### Task item
Determine how many lines below contain the word "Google", then state only that figure.

Extracted records
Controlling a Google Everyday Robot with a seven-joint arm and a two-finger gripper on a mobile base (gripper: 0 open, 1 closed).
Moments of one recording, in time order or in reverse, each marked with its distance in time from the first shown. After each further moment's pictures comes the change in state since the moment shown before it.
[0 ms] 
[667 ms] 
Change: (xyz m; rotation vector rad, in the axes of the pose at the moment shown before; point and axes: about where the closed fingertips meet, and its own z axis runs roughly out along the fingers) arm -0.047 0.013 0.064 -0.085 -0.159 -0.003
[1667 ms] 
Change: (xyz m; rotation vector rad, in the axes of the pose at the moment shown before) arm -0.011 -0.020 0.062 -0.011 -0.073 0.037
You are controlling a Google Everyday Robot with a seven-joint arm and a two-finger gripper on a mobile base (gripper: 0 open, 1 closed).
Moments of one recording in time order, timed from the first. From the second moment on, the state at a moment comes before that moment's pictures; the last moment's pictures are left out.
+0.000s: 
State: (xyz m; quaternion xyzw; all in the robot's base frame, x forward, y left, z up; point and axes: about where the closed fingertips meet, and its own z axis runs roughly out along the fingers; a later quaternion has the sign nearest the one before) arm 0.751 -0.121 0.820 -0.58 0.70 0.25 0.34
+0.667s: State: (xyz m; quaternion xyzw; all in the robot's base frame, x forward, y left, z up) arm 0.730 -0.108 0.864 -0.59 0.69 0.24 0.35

### Task output
2